◆ Entries supplied ◆

◇ ◇ ◇ ◇

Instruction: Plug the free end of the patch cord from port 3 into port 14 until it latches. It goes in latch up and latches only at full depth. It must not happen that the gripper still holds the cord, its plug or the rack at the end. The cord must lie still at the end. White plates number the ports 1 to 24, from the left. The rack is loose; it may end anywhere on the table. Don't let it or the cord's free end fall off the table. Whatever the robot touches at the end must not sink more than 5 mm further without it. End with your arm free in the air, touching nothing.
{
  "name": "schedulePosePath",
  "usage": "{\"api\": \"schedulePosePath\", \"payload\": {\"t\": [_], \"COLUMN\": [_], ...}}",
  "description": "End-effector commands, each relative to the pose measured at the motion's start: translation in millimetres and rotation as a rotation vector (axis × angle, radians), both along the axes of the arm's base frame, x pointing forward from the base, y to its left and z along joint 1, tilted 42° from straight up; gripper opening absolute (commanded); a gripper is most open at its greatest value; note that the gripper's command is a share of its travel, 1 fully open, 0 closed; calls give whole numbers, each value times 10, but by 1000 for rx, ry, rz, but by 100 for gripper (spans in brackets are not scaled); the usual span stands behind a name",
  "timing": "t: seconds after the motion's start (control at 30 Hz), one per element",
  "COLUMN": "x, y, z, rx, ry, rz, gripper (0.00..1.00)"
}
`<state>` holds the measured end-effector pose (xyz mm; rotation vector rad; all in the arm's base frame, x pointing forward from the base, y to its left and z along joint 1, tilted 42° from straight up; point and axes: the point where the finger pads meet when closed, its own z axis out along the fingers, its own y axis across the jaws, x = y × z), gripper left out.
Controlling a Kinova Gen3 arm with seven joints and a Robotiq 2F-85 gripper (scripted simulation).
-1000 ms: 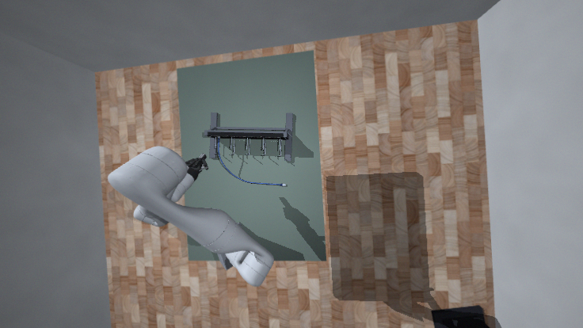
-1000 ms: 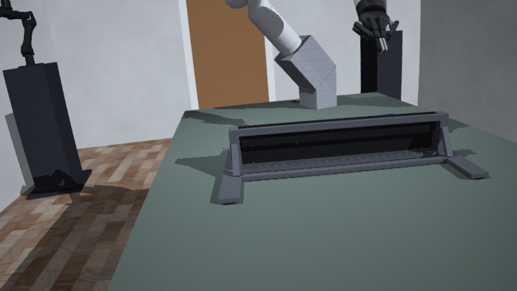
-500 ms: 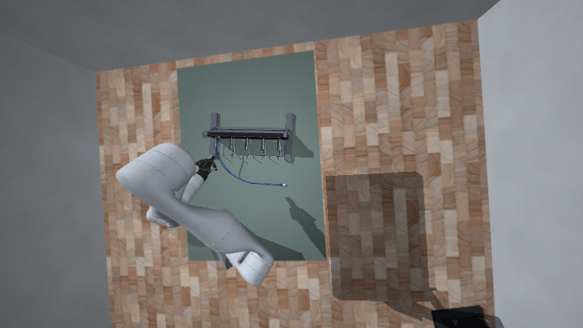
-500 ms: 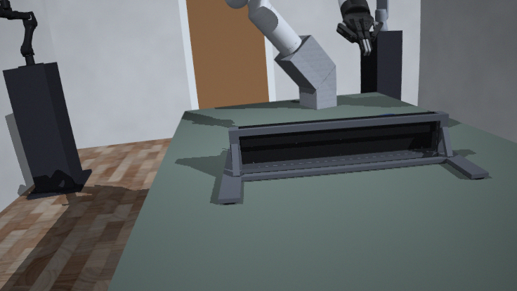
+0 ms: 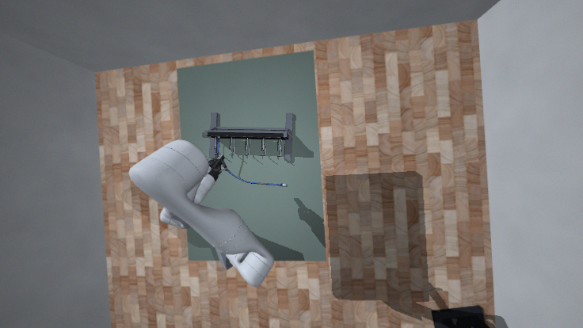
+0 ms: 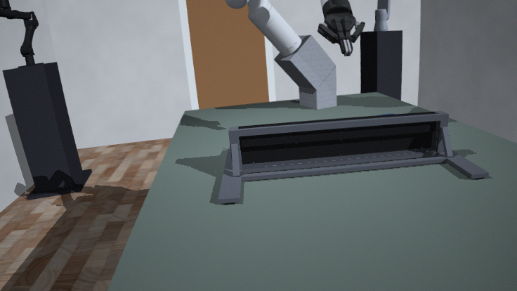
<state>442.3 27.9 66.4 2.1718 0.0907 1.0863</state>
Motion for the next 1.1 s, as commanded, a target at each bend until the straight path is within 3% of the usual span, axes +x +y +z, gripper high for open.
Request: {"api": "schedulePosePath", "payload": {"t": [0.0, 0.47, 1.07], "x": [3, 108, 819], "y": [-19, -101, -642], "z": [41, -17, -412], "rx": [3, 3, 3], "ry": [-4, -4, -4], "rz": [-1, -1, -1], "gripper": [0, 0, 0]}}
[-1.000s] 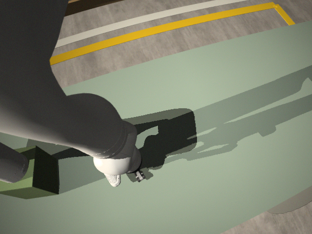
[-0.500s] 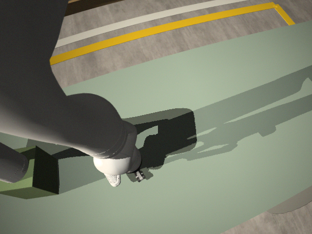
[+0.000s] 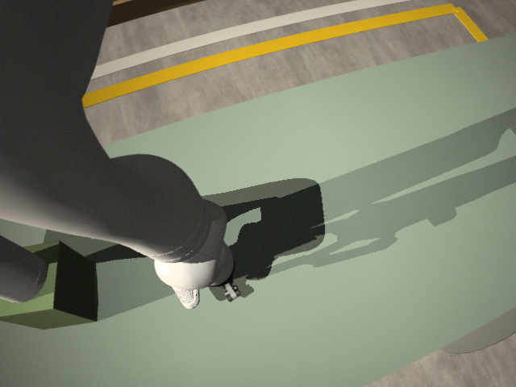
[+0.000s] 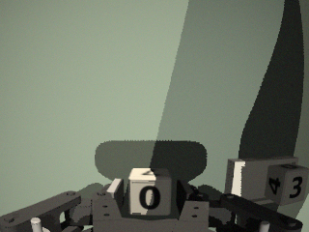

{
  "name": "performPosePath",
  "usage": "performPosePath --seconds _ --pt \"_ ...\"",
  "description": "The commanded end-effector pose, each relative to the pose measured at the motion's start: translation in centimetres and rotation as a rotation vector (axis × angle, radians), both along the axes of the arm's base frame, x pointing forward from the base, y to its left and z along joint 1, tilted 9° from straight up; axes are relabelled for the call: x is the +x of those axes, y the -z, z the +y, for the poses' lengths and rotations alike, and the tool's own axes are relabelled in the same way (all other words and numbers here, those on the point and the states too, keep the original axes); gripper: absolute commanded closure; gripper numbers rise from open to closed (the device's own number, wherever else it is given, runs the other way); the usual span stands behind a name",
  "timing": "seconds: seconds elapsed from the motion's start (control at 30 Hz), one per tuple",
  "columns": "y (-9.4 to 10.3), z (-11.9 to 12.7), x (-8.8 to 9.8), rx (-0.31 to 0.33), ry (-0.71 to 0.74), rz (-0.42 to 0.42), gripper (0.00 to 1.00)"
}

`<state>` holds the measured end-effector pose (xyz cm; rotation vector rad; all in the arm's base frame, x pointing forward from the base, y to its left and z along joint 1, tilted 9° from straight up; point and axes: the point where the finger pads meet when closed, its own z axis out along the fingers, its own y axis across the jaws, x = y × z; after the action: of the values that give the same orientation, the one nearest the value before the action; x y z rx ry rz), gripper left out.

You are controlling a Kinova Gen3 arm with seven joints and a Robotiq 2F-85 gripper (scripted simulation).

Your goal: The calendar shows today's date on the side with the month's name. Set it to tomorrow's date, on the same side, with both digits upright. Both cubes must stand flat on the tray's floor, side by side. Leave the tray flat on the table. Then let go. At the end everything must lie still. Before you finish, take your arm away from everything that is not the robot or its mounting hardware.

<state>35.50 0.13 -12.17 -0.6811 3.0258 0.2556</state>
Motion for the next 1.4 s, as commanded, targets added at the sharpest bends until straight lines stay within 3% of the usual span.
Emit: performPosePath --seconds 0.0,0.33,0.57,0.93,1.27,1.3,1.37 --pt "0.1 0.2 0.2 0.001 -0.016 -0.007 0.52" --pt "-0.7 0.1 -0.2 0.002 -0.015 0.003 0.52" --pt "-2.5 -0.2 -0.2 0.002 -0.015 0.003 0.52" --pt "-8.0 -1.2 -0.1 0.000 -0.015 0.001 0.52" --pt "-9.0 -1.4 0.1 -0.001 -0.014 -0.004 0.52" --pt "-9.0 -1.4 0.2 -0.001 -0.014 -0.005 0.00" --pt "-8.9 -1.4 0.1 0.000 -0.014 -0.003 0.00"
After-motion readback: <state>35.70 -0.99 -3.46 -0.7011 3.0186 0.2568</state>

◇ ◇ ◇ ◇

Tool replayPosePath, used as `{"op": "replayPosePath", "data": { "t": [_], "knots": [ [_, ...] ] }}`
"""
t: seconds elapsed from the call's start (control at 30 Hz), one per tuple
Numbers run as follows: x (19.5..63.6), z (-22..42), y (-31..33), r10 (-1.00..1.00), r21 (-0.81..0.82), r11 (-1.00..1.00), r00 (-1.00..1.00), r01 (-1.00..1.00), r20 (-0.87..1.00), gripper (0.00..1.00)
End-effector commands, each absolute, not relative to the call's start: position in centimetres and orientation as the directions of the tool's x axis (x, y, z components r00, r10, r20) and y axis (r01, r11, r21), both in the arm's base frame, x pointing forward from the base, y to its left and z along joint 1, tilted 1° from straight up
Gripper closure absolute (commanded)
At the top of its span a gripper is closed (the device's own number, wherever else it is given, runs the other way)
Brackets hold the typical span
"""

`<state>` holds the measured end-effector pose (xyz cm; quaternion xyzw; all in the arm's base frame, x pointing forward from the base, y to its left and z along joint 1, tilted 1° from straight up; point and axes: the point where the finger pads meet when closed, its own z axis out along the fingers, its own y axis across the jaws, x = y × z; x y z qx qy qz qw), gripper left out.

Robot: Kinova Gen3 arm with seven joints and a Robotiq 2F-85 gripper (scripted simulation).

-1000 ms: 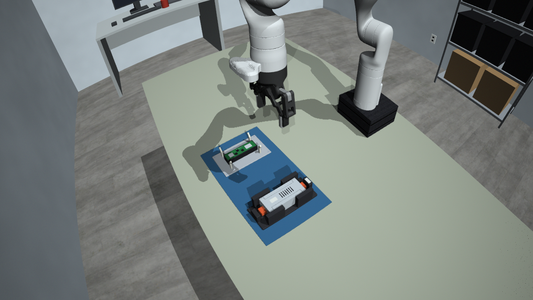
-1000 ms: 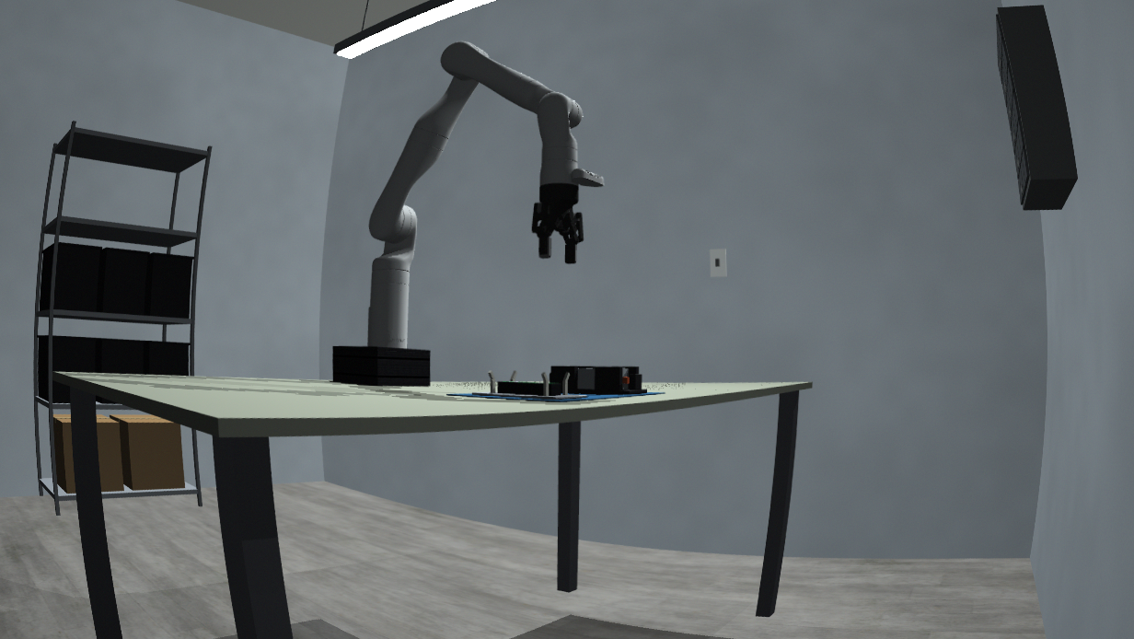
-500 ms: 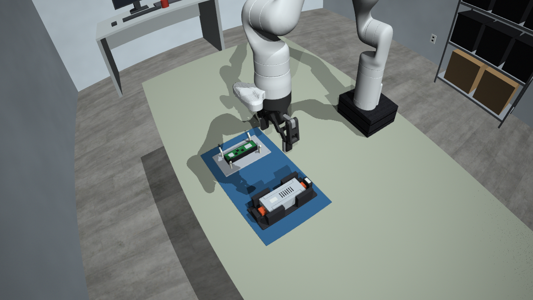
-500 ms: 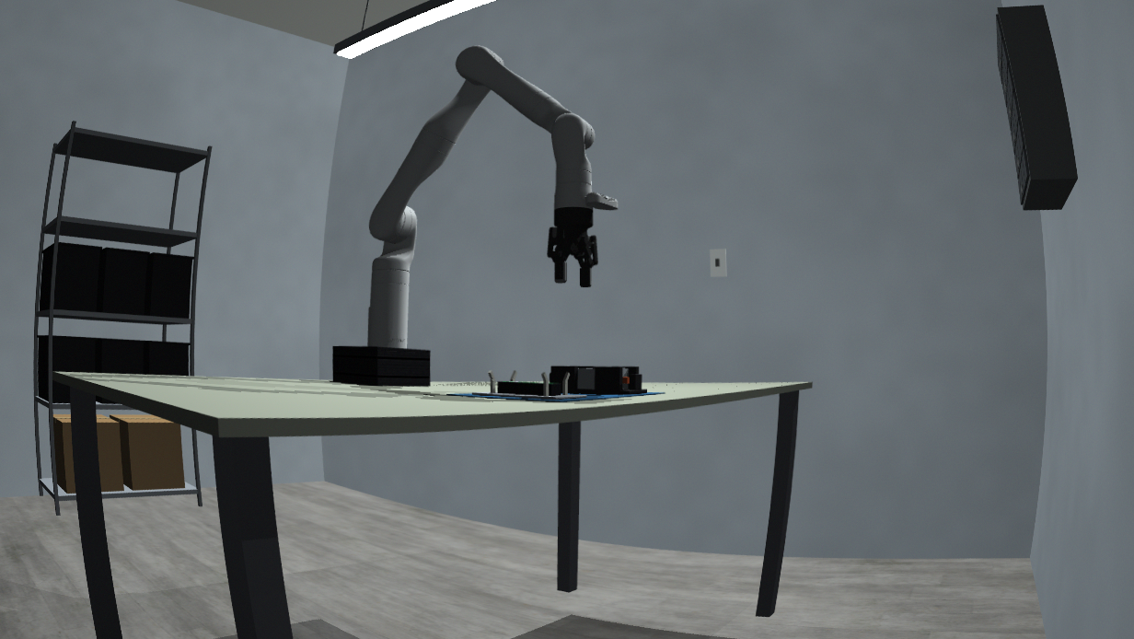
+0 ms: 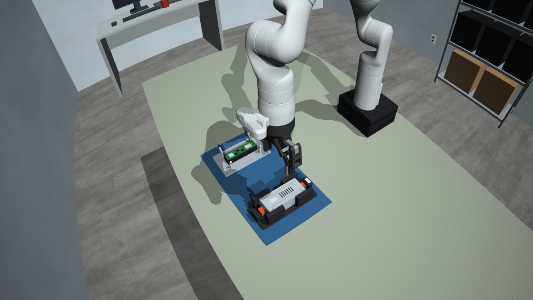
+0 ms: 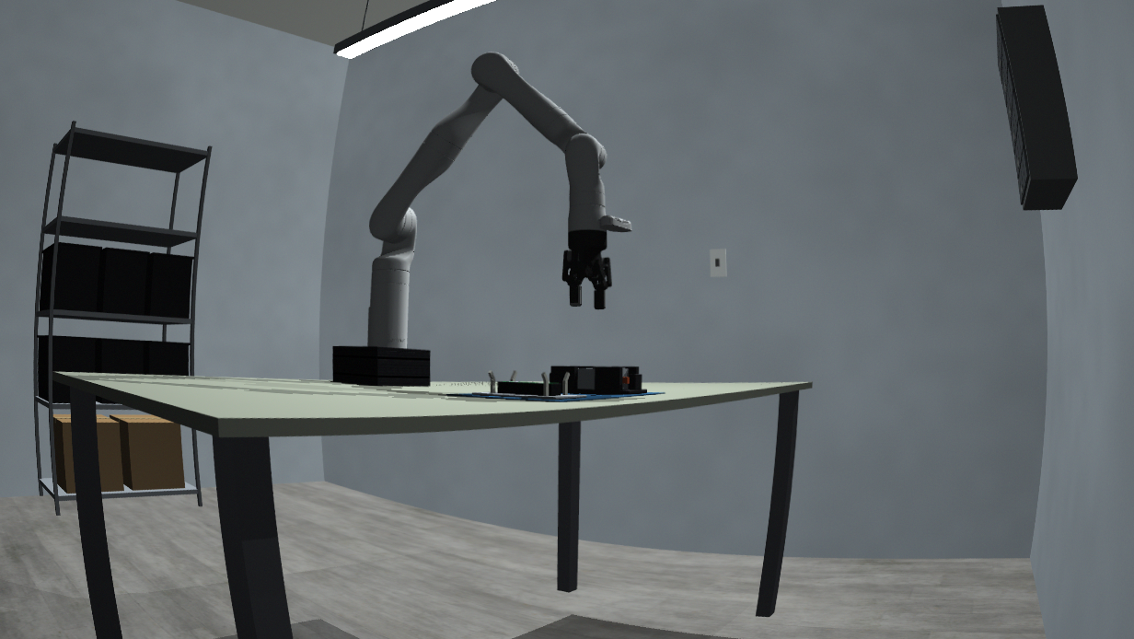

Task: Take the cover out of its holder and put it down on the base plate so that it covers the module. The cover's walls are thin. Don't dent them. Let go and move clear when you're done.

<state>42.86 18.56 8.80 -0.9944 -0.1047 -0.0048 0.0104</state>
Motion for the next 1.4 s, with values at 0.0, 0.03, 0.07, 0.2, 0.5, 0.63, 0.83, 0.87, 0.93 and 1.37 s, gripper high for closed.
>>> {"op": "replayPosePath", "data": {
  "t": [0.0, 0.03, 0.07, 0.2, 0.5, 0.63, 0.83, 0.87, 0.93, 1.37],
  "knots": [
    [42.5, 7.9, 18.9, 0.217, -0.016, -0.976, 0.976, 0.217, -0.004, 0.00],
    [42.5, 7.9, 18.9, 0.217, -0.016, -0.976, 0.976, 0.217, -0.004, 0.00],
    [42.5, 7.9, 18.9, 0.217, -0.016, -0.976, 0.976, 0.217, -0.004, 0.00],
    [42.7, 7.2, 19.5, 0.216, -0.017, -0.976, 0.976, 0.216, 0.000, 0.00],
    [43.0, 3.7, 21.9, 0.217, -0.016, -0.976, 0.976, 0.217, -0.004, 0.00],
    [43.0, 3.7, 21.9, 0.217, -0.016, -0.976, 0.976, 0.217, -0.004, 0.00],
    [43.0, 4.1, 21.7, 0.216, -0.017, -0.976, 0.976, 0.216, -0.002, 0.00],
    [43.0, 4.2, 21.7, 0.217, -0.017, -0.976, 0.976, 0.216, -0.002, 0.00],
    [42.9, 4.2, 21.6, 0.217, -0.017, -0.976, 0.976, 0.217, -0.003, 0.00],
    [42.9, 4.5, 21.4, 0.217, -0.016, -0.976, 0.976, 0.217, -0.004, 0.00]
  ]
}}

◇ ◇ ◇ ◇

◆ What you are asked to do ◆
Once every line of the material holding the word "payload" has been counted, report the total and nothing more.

◆ Task response ◆
2